▶ _What is being asked_: Copy out all the entries shown below, exactly as they appear.
Records to process START
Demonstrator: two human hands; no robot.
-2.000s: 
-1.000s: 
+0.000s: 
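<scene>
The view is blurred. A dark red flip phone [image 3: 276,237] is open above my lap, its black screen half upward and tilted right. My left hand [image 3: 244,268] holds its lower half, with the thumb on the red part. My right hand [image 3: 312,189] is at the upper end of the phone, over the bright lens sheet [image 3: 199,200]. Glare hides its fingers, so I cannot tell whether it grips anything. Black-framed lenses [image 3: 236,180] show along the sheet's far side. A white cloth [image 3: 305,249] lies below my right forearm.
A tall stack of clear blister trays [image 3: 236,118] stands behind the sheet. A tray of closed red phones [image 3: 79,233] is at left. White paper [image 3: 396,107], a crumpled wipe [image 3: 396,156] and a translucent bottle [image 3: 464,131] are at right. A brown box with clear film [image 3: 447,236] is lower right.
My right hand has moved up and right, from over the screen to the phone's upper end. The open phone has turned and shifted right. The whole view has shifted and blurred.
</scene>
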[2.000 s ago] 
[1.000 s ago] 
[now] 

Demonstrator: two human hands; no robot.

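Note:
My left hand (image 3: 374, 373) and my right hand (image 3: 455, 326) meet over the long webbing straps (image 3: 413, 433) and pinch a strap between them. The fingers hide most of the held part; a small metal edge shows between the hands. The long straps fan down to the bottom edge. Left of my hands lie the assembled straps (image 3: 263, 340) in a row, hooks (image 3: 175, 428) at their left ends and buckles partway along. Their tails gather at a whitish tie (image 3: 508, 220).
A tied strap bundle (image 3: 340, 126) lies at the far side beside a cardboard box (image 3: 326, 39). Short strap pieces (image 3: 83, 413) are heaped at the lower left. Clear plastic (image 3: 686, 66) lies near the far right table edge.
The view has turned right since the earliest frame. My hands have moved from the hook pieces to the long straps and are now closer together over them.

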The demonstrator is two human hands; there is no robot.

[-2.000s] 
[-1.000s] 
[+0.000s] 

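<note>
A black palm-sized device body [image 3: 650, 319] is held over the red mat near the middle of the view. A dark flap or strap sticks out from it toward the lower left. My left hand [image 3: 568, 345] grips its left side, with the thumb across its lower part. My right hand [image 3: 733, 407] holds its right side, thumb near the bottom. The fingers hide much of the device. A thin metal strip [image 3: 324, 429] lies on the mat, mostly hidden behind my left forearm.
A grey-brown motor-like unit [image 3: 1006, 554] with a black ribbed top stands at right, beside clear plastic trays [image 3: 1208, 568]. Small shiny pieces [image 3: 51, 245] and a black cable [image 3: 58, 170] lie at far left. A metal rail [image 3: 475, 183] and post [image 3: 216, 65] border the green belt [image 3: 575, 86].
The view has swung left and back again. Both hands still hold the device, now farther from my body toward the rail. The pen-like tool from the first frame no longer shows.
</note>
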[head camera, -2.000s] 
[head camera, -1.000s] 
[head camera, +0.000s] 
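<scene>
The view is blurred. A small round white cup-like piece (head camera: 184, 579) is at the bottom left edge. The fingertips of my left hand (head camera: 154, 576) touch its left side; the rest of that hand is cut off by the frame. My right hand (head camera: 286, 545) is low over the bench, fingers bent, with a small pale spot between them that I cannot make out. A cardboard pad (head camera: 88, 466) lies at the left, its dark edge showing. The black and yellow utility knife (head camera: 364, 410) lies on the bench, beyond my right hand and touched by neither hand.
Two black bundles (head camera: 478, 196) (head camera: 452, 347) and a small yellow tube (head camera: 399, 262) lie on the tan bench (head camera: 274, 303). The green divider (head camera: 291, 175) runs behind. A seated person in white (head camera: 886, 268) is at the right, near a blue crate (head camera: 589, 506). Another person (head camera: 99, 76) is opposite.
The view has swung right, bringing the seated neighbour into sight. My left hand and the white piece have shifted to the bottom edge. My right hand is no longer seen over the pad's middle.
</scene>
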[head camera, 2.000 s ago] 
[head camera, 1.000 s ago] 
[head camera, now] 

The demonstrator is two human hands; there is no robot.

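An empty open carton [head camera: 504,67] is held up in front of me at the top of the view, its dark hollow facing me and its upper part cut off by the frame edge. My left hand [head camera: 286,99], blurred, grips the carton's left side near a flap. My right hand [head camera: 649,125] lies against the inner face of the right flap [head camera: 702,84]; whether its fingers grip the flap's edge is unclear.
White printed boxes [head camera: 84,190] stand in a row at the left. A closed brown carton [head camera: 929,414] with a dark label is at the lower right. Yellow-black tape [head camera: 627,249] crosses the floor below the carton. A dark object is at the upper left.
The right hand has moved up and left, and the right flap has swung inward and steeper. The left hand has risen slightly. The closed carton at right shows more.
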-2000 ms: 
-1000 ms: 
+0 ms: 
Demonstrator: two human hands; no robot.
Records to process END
▶ _Expected answer_:
Demonstrator: two human hands; no robot.
-2.000s: 
-1.000s: 
+0.000s: 
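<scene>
The view is blurred. A dark red flip phone [image 3: 276,237] is open above my lap, its black screen half upward and tilted right. My left hand [image 3: 244,268] holds its lower half, with the thumb on the red part. My right hand [image 3: 312,189] is at the upper end of the phone, over the bright lens sheet [image 3: 199,200]. Glare hides its fingers, so I cannot tell whether it grips anything. Black-framed lenses [image 3: 236,180] show along the sheet's far side. A white cloth [image 3: 305,249] lies below my right forearm.
A tall stack of clear blister trays [image 3: 236,118] stands behind the sheet. A tray of closed red phones [image 3: 79,233] is at left. White paper [image 3: 396,107], a crumpled wipe [image 3: 396,156] and a translucent bottle [image 3: 464,131] are at right. A brown box with clear film [image 3: 447,236] is lower right.
My right hand has moved up and right, from over the screen to the phone's upper end. The open phone has turned and shifted right. The whole view has shifted and blurred.
</scene>
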[2.000 s ago] 
[1.000 s ago] 
[now] 

Demonstrator: two human hands; no robot.

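Note:
My left hand (image 3: 374, 373) and my right hand (image 3: 455, 326) meet over the long webbing straps (image 3: 413, 433) and pinch a strap between them. The fingers hide most of the held part; a small metal edge shows between the hands. The long straps fan down to the bottom edge. Left of my hands lie the assembled straps (image 3: 263, 340) in a row, hooks (image 3: 175, 428) at their left ends and buckles partway along. Their tails gather at a whitish tie (image 3: 508, 220).
A tied strap bundle (image 3: 340, 126) lies at the far side beside a cardboard box (image 3: 326, 39). Short strap pieces (image 3: 83, 413) are heaped at the lower left. Clear plastic (image 3: 686, 66) lies near the far right table edge.
The view has turned right since the earliest frame. My hands have moved from the hook pieces to the long straps and are now closer together over them.
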
The demonstrator is two human hands; there is no robot.

[-2.000s] 
[-1.000s] 
[+0.000s] 

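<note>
A black palm-sized device body [image 3: 650, 319] is held over the red mat near the middle of the view. A dark flap or strap sticks out from it toward the lower left. My left hand [image 3: 568, 345] grips its left side, with the thumb across its lower part. My right hand [image 3: 733, 407] holds its right side, thumb near the bottom. The fingers hide much of the device. A thin metal strip [image 3: 324, 429] lies on the mat, mostly hidden behind my left forearm.
A grey-brown motor-like unit [image 3: 1006, 554] with a black ribbed top stands at right, beside clear plastic trays [image 3: 1208, 568]. Small shiny pieces [image 3: 51, 245] and a black cable [image 3: 58, 170] lie at far left. A metal rail [image 3: 475, 183] and post [image 3: 216, 65] border the green belt [image 3: 575, 86].
The view has swung left and back again. Both hands still hold the device, now farther from my body toward the rail. The pen-like tool from the first frame no longer shows.
</note>
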[head camera, -2.000s] 
[head camera, -1.000s] 
[head camera, +0.000s] 
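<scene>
The view is blurred. A small round white cup-like piece (head camera: 184, 579) is at the bottom left edge. The fingertips of my left hand (head camera: 154, 576) touch its left side; the rest of that hand is cut off by the frame. My right hand (head camera: 286, 545) is low over the bench, fingers bent, with a small pale spot between them that I cannot make out. A cardboard pad (head camera: 88, 466) lies at the left, its dark edge showing. The black and yellow utility knife (head camera: 364, 410) lies on the bench, beyond my right hand and touched by neither hand.
Two black bundles (head camera: 478, 196) (head camera: 452, 347) and a small yellow tube (head camera: 399, 262) lie on the tan bench (head camera: 274, 303). The green divider (head camera: 291, 175) runs behind. A seated person in white (head camera: 886, 268) is at the right, near a blue crate (head camera: 589, 506). Another person (head camera: 99, 76) is opposite.
The view has swung right, bringing the seated neighbour into sight. My left hand and the white piece have shifted to the bottom edge. My right hand is no longer seen over the pad's middle.
</scene>
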[head camera, 2.000 s ago] 
[head camera, 1.000 s ago] 
[head camera, now] 

The demonstrator is two human hands; there is no robot.

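An empty open carton [head camera: 504,67] is held up in front of me at the top of the view, its dark hollow facing me and its upper part cut off by the frame edge. My left hand [head camera: 286,99], blurred, grips the carton's left side near a flap. My right hand [head camera: 649,125] lies against the inner face of the right flap [head camera: 702,84]; whether its fingers grip the flap's edge is unclear.
White printed boxes [head camera: 84,190] stand in a row at the left. A closed brown carton [head camera: 929,414] with a dark label is at the lower right. Yellow-black tape [head camera: 627,249] crosses the floor below the carton. A dark object is at the upper left.
The right hand has moved up and left, and the right flap has swung inward and steeper. The left hand has risen slightly. The closed carton at right shows more.
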-2000 ms: 
-1000 ms: 
+0 ms: 
Demonstrator: two human hands; no robot.

The output is complete, and nothing more is needed.